You're pregnant. Your feet hurt, none of your clothes fit. You've made 11 trips to the bathroom already and it's not even noon. The last thing you are thinking about is pandemic flu, right?
Unfortunately, the possibility of a flu pandemic or infectious disease outbreak doesn't disappear when a baby is on the way. As a matter of fact, it's more of a concern for women when they are pregnant.
Here's why: Pregnant women are more likely to catch the flu and become very sick, which can cause pregnancy problems. Pregnant women go to the doctor's office a lot for regular check ups (can't they get some new magazines in the waiting room, already?) which means they won't be able to stay home and avoid people who may have the flu. Some moms-to-be may be scared about taking medicine to treat the flu because they are worried about the effect it might have on their upcoming new arrival.
While there is plenty of advice out there for pregnant women and seasonal flu, there is not enough advice on pandemic planning for pregnant women, and they need answers.
That's where our health officials come in. A recent journal article says that health officials can do more to make sure women are educated about pandemic flu and have the right advice.
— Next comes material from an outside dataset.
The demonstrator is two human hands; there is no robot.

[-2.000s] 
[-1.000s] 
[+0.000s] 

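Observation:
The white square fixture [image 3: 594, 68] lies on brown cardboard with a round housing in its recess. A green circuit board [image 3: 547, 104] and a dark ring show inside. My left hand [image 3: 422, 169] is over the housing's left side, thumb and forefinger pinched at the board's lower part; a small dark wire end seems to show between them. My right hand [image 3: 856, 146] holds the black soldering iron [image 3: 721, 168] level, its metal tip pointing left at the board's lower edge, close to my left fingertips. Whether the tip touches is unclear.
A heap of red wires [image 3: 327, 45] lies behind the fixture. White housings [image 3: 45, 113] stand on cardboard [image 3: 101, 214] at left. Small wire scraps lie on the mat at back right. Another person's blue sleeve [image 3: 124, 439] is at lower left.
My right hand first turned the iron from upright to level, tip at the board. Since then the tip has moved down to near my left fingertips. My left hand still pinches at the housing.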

The article, written by researchers with the U.S. Centers for Disease Control and Prevention, calls for more planning for the needs of pregnant women during a pandemic as well as more research and better communication on the issue.
Our advice? If you are a doctor or health worker who works with pregnant women, start thinking of how pandemic flu might affect them. If you are a pregnant woman, ask your health provider for guidance. If she or he doesn't have the answers, this fact sheet on pandemic flu and pregnancy from the Indiana State Department of Health is a start.